An unaltered copy of every line below is the expected output.
━━━ INFORMATION SHOWN
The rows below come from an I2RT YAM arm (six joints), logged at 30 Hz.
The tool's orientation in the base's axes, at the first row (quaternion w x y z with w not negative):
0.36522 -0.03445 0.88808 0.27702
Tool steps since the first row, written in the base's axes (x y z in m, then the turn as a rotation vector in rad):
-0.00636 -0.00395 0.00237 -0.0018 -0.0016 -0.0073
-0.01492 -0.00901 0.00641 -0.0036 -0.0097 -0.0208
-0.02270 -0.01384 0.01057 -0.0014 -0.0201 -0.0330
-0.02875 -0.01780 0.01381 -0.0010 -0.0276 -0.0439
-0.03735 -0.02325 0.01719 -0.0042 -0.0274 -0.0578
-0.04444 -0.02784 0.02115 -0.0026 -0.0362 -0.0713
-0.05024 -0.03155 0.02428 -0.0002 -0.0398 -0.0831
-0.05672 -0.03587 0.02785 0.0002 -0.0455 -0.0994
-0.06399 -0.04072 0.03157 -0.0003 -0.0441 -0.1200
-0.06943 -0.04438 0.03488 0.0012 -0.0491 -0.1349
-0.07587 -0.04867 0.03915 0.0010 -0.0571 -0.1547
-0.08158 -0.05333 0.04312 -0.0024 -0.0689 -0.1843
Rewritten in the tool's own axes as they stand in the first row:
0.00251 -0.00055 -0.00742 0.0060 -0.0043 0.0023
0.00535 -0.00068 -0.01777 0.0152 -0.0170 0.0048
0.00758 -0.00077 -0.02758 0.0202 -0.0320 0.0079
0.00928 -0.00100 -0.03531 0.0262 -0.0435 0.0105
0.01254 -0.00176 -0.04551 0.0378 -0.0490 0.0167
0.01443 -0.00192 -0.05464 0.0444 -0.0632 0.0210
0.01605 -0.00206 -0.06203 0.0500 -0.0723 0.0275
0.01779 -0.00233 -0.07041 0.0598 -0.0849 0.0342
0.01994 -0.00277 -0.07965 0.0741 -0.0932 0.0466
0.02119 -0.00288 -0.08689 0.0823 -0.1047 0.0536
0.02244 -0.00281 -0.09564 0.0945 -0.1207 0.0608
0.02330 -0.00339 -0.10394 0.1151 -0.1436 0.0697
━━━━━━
■ **ANSWER SPACE**:
The rows below come from an I2RT YAM arm (six joints), logged at 30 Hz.
The tool's orientation in the base's axes, at the first row (quaternion w x y z with w not negative):
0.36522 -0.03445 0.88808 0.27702
Tool steps since the first row, written in the base's axes (x y z in m, then the turn as a rotation vector in rad):
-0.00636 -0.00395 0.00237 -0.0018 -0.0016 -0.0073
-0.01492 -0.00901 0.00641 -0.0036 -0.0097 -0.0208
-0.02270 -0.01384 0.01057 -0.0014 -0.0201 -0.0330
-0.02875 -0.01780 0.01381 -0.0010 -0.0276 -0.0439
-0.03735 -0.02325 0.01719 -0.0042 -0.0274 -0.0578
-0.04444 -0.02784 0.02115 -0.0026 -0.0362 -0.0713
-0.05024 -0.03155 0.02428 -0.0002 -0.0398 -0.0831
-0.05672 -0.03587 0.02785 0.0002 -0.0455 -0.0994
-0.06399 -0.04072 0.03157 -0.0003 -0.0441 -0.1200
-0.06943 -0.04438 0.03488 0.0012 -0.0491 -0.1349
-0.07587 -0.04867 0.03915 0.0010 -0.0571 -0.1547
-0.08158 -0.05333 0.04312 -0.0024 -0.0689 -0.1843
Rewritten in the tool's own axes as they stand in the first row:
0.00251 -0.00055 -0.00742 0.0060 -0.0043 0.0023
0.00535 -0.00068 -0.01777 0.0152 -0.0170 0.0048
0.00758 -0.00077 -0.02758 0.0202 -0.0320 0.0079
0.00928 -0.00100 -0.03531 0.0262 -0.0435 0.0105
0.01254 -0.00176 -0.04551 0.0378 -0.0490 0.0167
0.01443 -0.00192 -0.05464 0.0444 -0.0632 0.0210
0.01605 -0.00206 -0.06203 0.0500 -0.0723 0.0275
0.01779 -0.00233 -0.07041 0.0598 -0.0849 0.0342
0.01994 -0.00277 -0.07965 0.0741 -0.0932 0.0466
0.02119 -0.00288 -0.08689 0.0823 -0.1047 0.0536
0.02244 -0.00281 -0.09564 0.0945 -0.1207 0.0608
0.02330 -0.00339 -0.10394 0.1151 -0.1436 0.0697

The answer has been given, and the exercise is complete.